WASHINGTON—With muttered chants of “Do you like The Hunger Games?” “I’m friends with your dad from work,” and “Cool backpack,” the nation’s pedophiles marched Monday upon Washington, D.C. grammar school Heatherton Elementary.

The march, which consisted of over one million pedophiles from across the nation who approached the school in hooded jackets, sidled up in late-’90s-model sedans, and peered out from trees adjacent to the school’s playground, reportedly began at 7:15 a.m., at which time a diverse crowd of child-lovers began creeping up on the nation’s capital from all sides.

“Look, we’re just going for a stroll, okay? We’re allowed to be here,” a semi-balding man wearing sunglasses and dressed in an Arizona State sweatshirt told reporters, glancing furtively in both directions. “I don’t see any harm in that.”

“If you want me to go, I’ll go,” the man added, rolling up a Captain America comic book and putting it into his L.L. Bean backpack. “No problem here, all right?”

Discreetly waving king-size candy bars, foil packs of Yu-Gi-Oh! trading cards, and Nintendo DS systems, the pedophiles reportedly made their way toward the school along a route that passed by several landmarks highly significant to their community, pausing at the parking lot of a local Toys “R” Us, the house of third-grader Jimmy Hatchell, and the National Zoo.

The group arrived at Heatherton Elementary on schedule at 11:35 a.m., when students at the school are let out for recess. Many of the pedophiles proceeded to gather by a chain-link fence to leer at an ongoing game of freeze tag.

“I’m just out for some fresh air,” one pedophile told reporters, burying his face in a newspaper as a police car rolled past. “I needed to get out of the house, you know?”

“Beautiful in D.C. this time of year,” he added.

When asked for their demands, the majority of pederasts cagily wiped sweat from their foreheads, while some said their “nephew—uh, sure, [their] nephew goes to this school.” Many issued no statement and darted away from reporters immediately after being questioned.

One individual flatly stated, “I want to have sex with a child.”

“We’re basically just out here to enjoy a pleasant morning walk—that’s all,” stuttered a Michigan-area pedophile as he peeked through a cypress bush to watch a group of 7-year-old boys wrestling in a pile of leaves. “Angels.
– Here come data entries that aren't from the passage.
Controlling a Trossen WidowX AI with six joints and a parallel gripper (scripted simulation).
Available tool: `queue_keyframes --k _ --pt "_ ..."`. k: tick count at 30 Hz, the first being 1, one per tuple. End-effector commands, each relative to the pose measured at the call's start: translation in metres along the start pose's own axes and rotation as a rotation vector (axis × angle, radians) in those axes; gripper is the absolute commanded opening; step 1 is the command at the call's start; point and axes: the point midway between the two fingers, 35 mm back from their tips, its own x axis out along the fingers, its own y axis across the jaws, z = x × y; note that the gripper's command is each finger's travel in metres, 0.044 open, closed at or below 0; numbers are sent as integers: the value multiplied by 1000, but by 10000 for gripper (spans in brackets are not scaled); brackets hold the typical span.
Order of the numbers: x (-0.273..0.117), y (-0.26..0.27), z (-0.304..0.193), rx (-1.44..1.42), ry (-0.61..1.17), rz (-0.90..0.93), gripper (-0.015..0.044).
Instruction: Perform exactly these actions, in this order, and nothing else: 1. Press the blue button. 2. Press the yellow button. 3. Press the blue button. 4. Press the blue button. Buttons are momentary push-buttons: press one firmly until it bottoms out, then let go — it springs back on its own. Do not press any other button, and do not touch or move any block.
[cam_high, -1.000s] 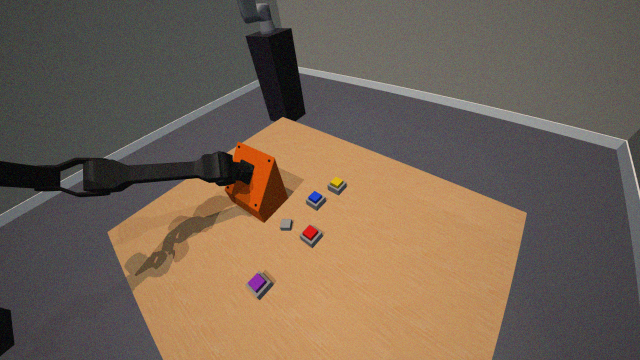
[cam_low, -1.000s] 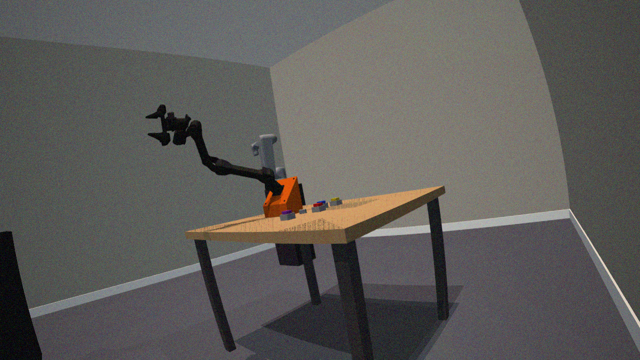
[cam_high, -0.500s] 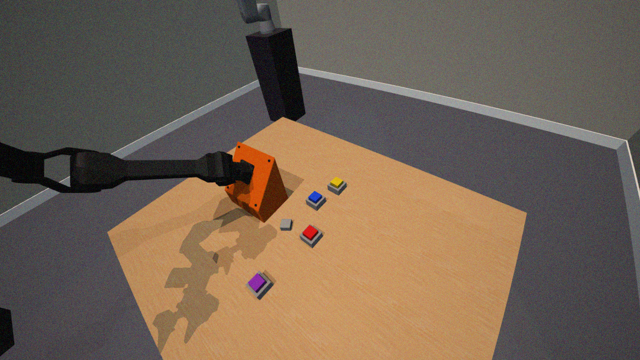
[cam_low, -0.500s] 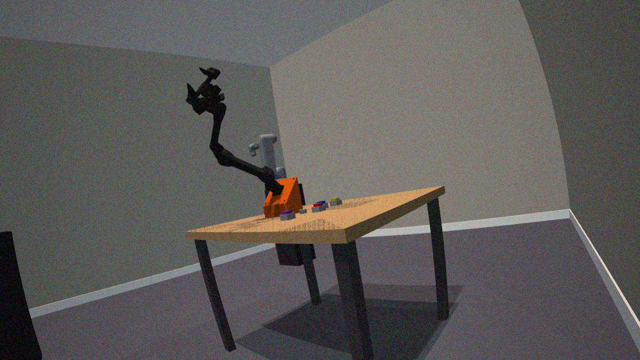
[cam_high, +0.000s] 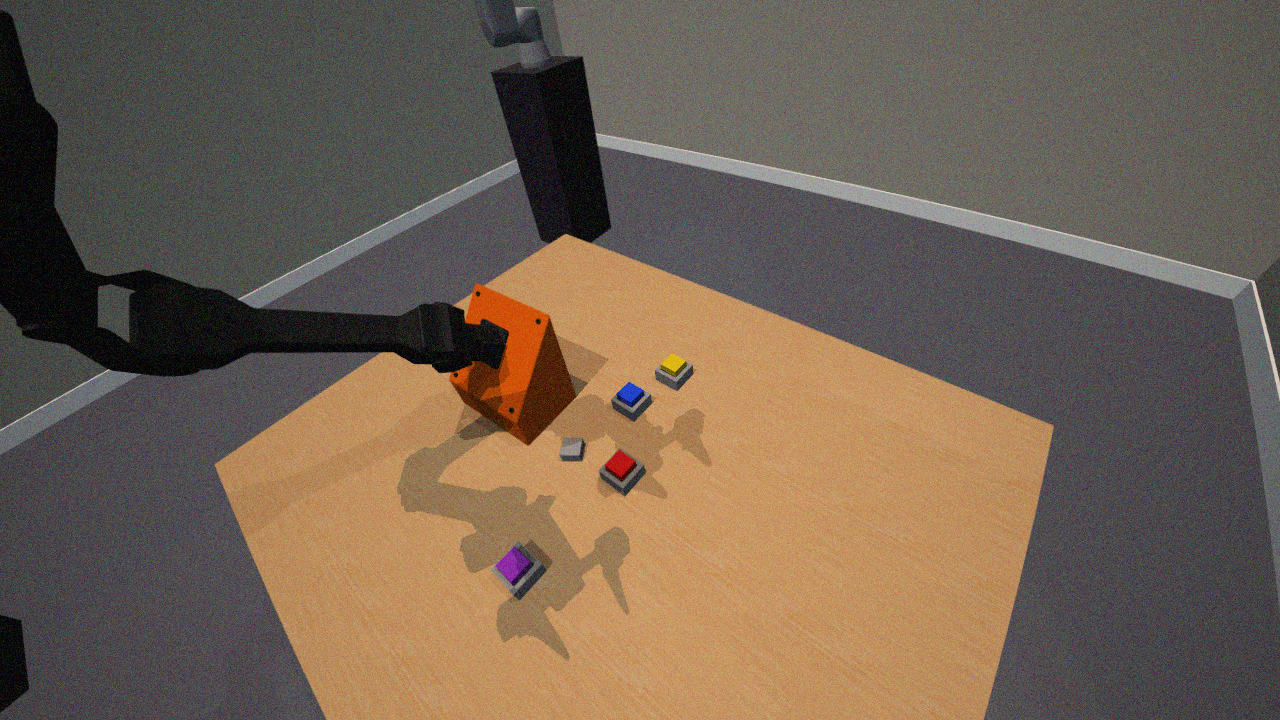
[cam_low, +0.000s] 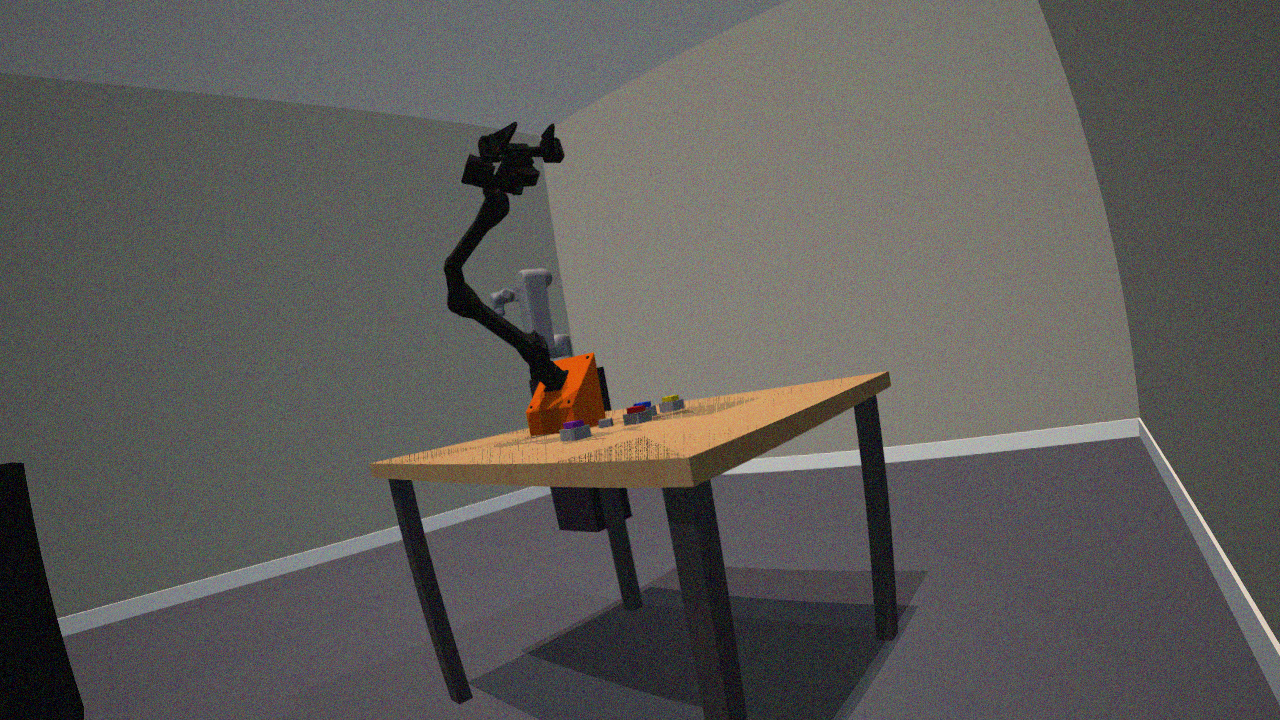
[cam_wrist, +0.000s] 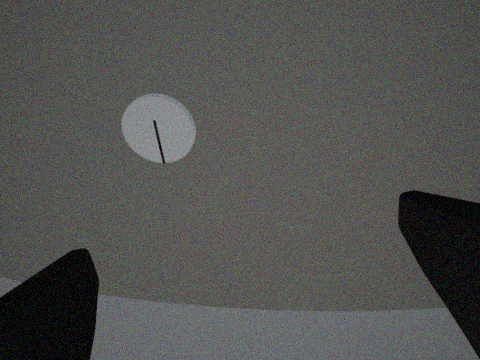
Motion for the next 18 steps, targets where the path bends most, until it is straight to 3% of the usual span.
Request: queue_keyframes --k 1,9,18 --pt "4 -73 20 -188 -46 -173 400" --pt "-21 -211 79 -581 -106 -548 400" --pt "-100 -334 169 -1042 -100 -1028 400"
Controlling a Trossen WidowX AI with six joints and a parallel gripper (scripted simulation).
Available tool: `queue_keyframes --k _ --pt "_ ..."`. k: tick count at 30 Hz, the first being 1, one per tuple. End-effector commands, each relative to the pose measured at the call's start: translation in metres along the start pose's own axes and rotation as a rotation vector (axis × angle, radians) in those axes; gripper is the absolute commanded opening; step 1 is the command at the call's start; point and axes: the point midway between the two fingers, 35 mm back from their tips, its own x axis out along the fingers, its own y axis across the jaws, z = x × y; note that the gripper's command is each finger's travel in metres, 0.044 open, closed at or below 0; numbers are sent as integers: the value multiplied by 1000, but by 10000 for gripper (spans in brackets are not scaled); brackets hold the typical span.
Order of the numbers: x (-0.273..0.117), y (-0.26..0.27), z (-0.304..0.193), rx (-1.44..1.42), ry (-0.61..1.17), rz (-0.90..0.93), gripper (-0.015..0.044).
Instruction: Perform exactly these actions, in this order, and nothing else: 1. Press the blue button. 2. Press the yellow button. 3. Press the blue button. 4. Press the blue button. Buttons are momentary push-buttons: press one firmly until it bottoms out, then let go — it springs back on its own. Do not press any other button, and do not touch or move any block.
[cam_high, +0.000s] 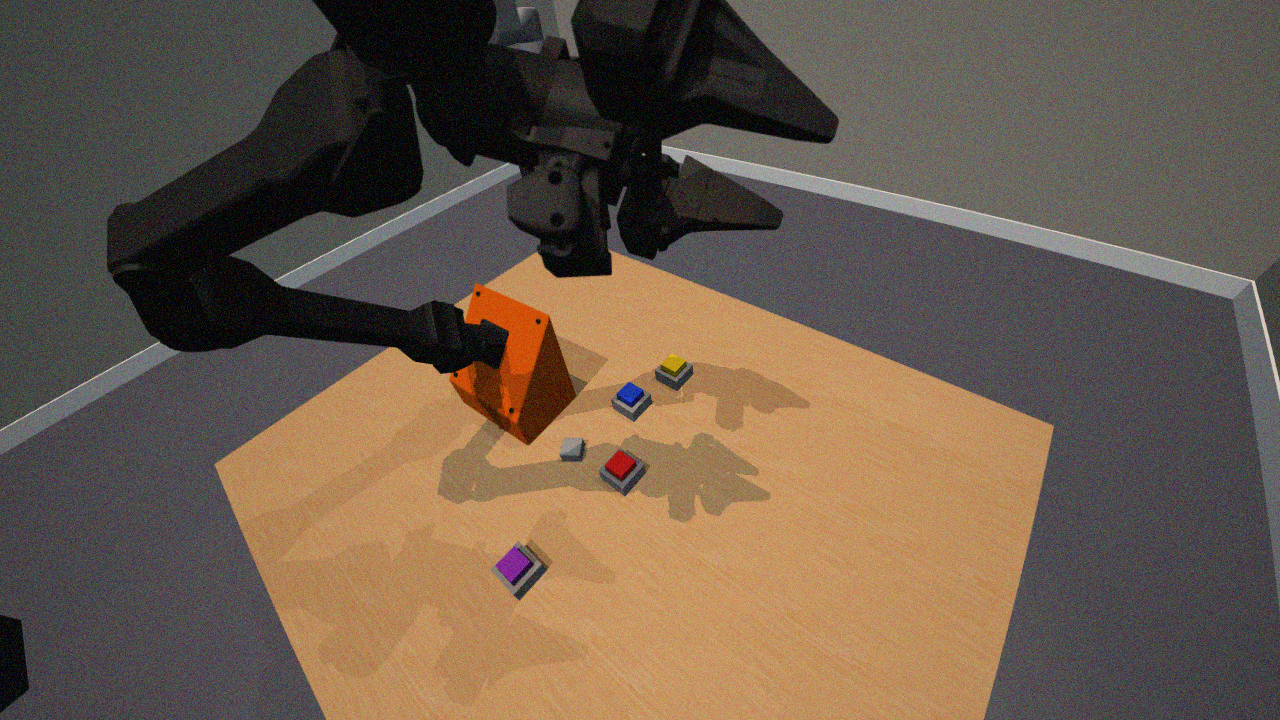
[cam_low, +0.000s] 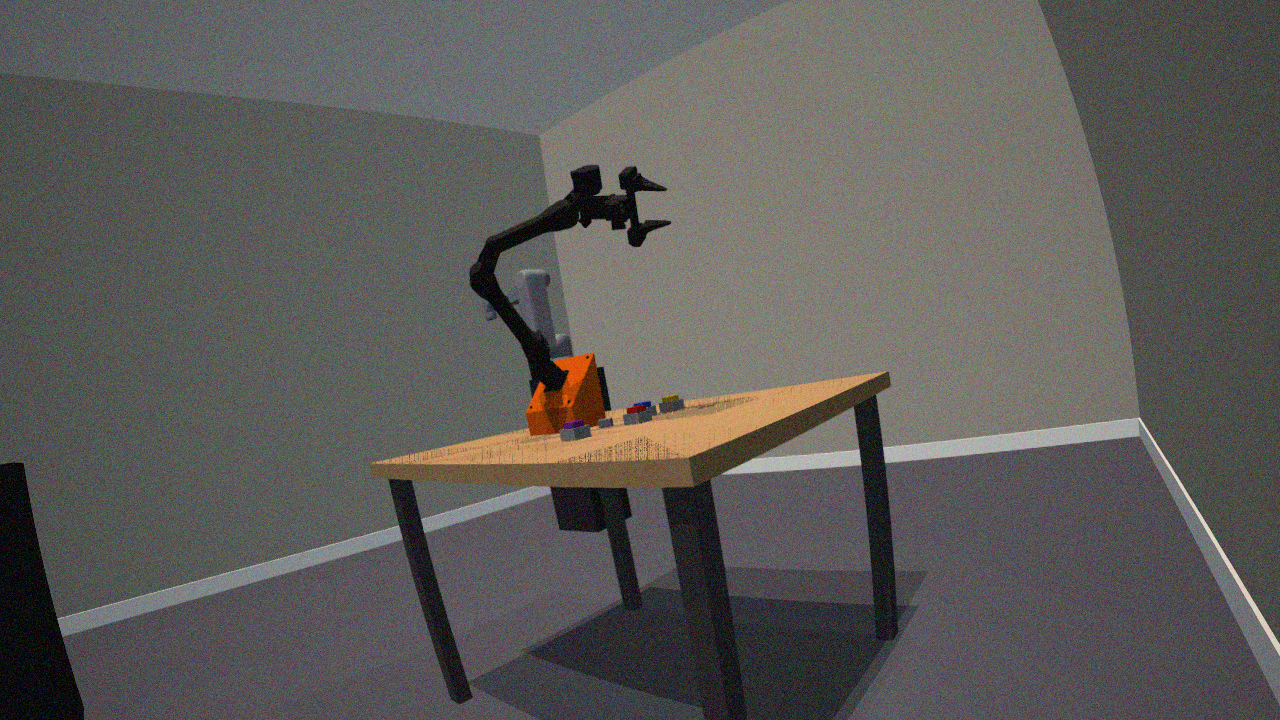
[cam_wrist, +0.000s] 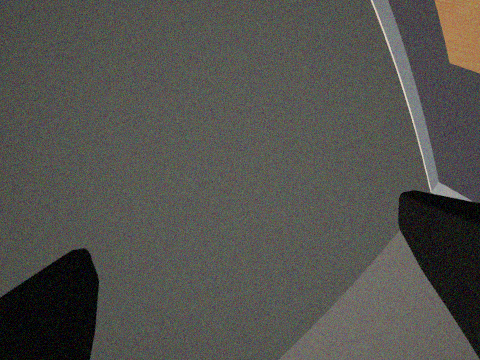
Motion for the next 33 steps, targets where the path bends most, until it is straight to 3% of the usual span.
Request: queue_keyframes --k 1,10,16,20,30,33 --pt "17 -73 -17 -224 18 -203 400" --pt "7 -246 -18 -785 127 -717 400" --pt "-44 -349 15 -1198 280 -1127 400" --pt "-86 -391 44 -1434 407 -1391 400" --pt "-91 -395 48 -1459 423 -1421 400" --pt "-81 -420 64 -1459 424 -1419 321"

Just absolutely darling little angels.”

“Hey, did you write that down?” continued the man before abruptly pausing, noticing that he was being recorded, and then scurrying back in the opposite direction.

Though the pedophiles faced significant opposition from school chaperones, teachers, and court orders, the marchers nonetheless persevered, with nearly 3,000 individuals working up the courage to take a few steps past the fence surrounding the playground while uttering cries of “Now those are some cool light-up shoes!” and “How would you like to come over to my house and meet Spider-Man?”

“It’s public property—we’re not doing anything illegal,” said the coalition’s apparent leader, a man in a black tracksuit who had positioned himself exactly 500 feet away from the school. “I’m just a regular guy: I like sleepovers, cool video games, ice cream parlors, and—hey, listen, whatever you’re thinking about me, you’re wrong.”

Though the gathering was largely peaceful, sources confirmed one minor incident in which a fourth-grader sent a dodge ball careening into the woods where over 300,000 pedophiles had assembled. The sexual predators reportedly suffered some minor injuries as they hurried into the underbrush and got “cut up pretty bad” by burrs in order to avoid confrontation with an approaching teacher.